Monaco’s objections are based solely on the letter of October 31, 1969, which recites that plaintiff and counsel “will not press any further executions or attachments against me until (a) they have exhausted all negotiations and all efforts in any actions necessary with the two insurance companies in order to obtain payment to discharge judgments in the said case . . .”
[327]*327Applying the applicable rules of construction to the instant facts, it becomes clear that the parties did not' fairly intend that plaintiff must complete all garnishment proceedings against Monaco’s two liability carriers before issuing any other attachment executions, unless it can also be concluded that Monaco agreed and intended not to appeal.
Otherwise, it must be concluded either that an appeal by Monaco could not appreciably affect the course of the intended negotiations between plaintiff and Monaco’s insurance carriers and the garnishment proceedings against them or that plaintiff intended to accept such difficulties and the effects that an appeal might have on plaintiff’s ability to deal with Monaco’s carriers.
Either proposition causes an absurd and unjust result. Under the circumstances, it is patently unreasonable to conclude that this was plaintiff’s fair intention. At the very least, an ambiguity is raised which requires the use of extrinsic aids such as the attendant conditions and circumstances, the nature of the subject matter, the motives or objects to be accomplished, the relation of the parties, the rights in regard to which they negotiated and the consideration paid: East Crossroads Center, Inc. v. Mellon-Stuart Co., 416 Pa. 229 (1965); Plasterer Estate, 413 Pa. 513 (1964); New Charter Coal Co. v. McKee, 411 Pa. 307 (1963); United Refining Co. v. Jenkins, 410 Pa. 126 (1963); Atlantic Refining Co. v. Wyoming Nat. Bank of Wilkes-Barre, 356 Pa. 226 (1947); City of Philadelphia v. Philadelphia Transp. Co., 345 Pa. 244 (1942).
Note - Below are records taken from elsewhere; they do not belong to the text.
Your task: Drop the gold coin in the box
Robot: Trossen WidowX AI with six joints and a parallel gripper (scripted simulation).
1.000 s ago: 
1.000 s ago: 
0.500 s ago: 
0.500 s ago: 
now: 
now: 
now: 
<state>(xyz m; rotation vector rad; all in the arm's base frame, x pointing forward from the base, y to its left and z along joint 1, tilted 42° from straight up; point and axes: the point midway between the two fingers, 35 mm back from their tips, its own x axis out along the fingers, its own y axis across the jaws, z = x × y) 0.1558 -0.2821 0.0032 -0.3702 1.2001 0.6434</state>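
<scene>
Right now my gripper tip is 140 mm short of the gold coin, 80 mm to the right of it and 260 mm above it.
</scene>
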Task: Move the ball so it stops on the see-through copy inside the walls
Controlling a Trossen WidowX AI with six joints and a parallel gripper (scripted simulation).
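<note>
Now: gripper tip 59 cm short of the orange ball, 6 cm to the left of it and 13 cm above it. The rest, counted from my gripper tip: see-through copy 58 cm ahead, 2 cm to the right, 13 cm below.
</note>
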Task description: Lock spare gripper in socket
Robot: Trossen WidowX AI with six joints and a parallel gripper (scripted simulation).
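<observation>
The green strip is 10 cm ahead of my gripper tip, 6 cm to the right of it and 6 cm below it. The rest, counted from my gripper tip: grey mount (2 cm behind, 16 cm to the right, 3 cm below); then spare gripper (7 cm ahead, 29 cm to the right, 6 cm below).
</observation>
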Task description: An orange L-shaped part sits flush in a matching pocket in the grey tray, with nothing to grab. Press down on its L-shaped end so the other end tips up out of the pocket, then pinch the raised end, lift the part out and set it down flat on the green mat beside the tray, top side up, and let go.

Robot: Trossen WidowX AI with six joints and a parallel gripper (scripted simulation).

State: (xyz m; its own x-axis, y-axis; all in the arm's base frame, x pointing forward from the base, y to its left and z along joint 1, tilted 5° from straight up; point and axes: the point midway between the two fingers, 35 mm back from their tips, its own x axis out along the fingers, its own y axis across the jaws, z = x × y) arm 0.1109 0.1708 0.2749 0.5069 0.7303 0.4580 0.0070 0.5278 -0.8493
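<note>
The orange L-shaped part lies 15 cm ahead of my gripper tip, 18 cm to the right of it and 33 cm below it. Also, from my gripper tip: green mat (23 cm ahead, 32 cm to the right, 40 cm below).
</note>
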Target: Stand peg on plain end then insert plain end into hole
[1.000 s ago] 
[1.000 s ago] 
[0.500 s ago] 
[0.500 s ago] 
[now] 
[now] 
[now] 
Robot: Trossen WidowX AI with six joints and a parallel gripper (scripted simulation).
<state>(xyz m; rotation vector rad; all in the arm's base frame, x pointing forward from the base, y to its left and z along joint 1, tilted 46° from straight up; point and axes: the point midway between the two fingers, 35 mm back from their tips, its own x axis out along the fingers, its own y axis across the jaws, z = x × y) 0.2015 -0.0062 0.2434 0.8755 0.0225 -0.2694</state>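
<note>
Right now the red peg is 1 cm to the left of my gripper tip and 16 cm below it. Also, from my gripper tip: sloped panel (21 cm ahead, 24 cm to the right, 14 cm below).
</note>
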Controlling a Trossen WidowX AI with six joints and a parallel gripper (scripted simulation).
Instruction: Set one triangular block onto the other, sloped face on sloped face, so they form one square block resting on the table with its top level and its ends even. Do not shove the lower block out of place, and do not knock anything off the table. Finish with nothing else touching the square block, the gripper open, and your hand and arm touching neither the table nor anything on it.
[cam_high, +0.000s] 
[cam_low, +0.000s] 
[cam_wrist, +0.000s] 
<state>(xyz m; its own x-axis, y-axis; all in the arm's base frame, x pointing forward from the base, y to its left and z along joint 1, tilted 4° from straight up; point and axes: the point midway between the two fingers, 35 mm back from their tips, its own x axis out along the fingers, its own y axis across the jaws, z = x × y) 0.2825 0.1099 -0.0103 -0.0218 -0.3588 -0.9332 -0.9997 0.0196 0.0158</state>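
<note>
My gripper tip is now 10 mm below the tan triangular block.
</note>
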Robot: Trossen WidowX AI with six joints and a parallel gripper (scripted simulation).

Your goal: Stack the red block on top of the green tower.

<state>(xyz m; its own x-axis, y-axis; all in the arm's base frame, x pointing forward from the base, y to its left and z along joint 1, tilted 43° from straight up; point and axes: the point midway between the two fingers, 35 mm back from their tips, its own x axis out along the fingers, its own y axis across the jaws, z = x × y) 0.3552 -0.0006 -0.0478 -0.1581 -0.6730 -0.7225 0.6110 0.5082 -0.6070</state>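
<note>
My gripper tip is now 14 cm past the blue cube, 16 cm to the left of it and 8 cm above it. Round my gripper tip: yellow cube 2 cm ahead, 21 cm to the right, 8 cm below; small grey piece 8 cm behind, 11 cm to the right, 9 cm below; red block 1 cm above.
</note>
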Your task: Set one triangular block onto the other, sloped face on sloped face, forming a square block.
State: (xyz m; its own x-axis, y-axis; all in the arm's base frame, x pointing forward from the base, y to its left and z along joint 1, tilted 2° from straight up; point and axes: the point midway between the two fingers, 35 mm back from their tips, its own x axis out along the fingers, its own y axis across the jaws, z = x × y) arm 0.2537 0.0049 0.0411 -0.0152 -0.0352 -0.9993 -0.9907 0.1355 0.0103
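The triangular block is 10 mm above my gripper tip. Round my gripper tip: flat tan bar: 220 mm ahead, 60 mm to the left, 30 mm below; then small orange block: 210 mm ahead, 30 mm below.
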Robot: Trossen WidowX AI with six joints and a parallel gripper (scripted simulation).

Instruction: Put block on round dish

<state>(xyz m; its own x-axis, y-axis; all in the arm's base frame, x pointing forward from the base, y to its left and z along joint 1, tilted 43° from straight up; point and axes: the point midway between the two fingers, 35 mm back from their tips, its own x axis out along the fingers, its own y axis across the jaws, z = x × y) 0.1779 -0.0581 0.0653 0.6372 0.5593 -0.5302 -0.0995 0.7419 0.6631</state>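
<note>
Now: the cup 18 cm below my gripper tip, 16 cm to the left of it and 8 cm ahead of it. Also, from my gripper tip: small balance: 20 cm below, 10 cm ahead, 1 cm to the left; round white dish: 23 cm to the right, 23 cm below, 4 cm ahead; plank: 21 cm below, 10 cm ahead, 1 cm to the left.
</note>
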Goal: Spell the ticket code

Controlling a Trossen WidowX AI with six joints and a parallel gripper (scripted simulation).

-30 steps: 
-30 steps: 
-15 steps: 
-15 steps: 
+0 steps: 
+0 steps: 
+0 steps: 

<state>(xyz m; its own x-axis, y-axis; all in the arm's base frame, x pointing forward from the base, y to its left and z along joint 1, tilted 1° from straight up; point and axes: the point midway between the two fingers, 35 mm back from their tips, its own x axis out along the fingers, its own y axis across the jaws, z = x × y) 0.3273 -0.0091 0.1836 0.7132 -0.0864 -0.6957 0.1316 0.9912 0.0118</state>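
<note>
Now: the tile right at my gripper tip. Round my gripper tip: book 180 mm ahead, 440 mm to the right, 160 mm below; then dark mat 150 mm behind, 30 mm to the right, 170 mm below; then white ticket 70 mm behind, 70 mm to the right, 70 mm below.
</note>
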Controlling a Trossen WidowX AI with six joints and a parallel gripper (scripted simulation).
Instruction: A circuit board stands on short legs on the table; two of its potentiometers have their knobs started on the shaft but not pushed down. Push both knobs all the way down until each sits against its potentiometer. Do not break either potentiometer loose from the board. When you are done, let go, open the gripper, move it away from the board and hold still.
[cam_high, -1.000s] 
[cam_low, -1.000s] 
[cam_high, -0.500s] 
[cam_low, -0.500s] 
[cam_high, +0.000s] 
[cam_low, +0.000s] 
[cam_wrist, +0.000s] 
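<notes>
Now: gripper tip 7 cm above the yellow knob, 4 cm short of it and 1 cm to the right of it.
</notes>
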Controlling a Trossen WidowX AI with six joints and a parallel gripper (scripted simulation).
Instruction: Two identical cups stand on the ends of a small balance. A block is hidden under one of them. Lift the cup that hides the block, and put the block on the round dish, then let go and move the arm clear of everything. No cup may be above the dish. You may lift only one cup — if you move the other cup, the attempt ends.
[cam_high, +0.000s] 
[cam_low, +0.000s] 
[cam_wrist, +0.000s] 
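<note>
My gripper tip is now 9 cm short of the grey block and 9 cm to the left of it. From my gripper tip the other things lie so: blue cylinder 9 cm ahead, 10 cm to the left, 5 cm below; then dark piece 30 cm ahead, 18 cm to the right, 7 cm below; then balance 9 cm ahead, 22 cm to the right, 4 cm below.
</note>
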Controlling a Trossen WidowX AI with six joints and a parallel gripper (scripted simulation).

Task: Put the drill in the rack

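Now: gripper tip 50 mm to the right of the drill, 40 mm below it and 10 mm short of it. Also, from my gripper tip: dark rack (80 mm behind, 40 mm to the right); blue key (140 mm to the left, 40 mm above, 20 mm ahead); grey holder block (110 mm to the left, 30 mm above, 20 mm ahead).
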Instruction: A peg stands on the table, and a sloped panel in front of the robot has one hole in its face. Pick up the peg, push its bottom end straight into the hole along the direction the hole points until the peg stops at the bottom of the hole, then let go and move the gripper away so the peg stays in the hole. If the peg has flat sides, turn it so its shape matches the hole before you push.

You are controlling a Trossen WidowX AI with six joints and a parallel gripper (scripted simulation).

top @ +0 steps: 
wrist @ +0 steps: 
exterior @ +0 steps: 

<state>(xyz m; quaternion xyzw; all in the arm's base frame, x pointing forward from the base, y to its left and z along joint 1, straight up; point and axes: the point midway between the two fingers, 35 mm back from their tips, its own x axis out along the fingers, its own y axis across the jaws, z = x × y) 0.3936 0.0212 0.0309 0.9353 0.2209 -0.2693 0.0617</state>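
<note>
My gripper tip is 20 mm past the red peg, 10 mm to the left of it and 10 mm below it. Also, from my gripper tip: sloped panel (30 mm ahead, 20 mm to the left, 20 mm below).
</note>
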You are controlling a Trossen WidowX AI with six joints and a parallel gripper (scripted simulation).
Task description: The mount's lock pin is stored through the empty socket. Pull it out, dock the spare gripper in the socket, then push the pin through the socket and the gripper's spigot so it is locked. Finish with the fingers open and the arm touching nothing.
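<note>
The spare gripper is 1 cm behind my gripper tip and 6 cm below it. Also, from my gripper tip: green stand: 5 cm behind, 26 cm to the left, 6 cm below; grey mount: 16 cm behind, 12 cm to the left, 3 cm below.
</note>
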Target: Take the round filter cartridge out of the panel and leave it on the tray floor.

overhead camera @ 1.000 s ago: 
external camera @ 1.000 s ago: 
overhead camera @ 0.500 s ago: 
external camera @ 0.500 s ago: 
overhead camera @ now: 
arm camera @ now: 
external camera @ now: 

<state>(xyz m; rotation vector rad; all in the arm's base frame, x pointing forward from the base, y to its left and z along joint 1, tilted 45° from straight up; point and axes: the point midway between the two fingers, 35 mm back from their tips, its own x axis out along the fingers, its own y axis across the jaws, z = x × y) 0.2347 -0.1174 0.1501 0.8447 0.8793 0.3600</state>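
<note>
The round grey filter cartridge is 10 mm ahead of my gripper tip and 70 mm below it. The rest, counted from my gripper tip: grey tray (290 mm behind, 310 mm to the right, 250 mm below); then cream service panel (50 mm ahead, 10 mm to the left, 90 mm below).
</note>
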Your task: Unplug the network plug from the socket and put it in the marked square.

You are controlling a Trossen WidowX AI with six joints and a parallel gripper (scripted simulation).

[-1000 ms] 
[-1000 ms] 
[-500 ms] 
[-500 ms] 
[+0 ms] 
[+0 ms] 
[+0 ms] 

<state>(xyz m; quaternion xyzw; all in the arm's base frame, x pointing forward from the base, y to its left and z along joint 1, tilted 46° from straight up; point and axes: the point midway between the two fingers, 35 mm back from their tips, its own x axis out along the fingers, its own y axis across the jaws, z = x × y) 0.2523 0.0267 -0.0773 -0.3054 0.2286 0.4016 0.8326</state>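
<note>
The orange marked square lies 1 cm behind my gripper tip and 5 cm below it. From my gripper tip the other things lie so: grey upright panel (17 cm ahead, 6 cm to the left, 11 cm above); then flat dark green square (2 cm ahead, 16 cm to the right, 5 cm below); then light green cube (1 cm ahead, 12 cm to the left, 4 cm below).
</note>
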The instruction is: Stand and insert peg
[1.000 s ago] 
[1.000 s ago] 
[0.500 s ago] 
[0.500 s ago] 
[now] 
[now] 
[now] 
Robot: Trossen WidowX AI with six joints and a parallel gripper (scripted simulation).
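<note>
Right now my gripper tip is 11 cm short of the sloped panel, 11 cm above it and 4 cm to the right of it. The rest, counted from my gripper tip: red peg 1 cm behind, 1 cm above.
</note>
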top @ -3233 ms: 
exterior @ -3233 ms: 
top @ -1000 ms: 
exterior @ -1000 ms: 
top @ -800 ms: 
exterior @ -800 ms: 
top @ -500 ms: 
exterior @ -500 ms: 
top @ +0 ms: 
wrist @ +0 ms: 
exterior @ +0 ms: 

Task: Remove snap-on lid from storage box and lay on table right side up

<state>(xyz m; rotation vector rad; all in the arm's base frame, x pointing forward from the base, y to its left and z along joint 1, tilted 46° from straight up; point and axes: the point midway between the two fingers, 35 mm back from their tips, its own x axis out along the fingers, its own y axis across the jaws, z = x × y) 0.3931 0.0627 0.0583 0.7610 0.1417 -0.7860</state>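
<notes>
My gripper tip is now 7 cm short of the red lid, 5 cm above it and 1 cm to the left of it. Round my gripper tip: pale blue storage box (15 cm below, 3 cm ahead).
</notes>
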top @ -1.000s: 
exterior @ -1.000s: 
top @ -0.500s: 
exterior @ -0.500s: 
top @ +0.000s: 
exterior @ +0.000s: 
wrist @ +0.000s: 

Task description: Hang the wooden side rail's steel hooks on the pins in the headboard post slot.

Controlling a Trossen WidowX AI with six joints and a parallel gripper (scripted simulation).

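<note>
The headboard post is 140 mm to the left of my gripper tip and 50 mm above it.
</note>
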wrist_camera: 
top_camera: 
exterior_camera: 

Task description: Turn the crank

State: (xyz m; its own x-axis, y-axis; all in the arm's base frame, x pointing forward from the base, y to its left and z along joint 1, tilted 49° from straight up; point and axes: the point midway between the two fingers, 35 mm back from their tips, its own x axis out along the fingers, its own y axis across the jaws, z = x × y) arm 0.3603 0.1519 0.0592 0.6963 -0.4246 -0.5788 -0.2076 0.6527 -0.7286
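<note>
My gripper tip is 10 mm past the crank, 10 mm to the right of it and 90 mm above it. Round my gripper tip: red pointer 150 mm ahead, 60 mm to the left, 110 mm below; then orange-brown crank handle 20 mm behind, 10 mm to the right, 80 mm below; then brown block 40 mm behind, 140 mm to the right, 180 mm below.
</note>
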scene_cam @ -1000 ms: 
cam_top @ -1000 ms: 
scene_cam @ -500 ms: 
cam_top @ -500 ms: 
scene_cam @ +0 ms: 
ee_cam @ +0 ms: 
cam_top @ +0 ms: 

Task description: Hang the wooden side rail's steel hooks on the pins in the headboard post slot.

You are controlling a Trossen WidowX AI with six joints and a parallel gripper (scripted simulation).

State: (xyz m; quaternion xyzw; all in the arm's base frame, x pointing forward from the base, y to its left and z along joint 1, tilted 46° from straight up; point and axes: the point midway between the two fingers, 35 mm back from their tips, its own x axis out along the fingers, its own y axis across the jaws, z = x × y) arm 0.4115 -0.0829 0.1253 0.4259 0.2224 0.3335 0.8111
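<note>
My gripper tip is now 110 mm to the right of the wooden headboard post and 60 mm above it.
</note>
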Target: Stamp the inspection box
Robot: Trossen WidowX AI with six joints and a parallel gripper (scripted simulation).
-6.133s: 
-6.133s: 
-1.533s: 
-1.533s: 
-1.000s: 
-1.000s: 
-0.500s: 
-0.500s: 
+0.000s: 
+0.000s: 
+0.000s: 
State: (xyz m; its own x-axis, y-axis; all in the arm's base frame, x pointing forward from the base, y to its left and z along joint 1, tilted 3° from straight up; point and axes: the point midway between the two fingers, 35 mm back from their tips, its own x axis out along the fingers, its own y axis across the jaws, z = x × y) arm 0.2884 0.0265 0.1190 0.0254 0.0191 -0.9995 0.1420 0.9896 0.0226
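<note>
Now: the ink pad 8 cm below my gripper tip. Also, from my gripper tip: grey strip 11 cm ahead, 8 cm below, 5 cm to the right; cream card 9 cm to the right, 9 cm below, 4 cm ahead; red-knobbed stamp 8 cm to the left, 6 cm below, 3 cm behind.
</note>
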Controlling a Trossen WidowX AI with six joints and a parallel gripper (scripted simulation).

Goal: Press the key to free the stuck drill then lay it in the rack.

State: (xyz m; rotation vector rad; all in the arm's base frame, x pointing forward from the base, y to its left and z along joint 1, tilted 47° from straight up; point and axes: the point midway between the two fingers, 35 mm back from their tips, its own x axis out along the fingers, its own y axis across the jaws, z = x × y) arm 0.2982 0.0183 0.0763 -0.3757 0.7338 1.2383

As a construction aid, reference to Judge Adams’ letter of October 24, 1969, to Monaco clarifies plaintiff’s intention to withdraw the executions stipulated, withhold further executions until May 1, 1970, and, during the interim, to negotiate with Monaco’s two [328]*328liability carriers in an effort to obtain payment of the judgments from them. Further clarification is provided by the condition that an appeal by Monaco “would act to release our client from the above arrangement.”
The court will not evaluate the adequacy of the consideration to determine whether or not an enforceable contract was created, but the adequacy of payment by Monaco of $10,000 may be considered to ascertain the fair intention of the parties. Since the judgments against Monaco exceeded $245,000, the payment of $10,000 was very small when weighed against the obligation which Monaco argues that plaintiff agreed to relinquish in exchange therefor.
For these reasons, the court is compelled to conclude that the only reasonable intention of the parties is that plaintiff agreed to withdraw the executions stipulated in Judge Adams’ letter of October 24, 1969, which had already been done, to withhold any further executions until May 1, 1970, and meanwhile to negotiate with Monaco’s liability carriers, subject, however, to the condition that Monaco would not appeal. The court further concludes that in the light of all the circumstances, including the letters of October 24, and 31, 1971, it would be unreasonable, absurd and unjust to conclude that plaintiff intended to give up its right to obtain payment of the judgments from all other sources except through the questionable source of Monaco’s liability carriers regardless of defendant’s action on appeal.
In this context, Monaco’s appeal negated plaintiff’s agreement to forbear in its attachment executions.
In accordance with the foregoing, defendant’s preliminary objections to the attachment execution are denied.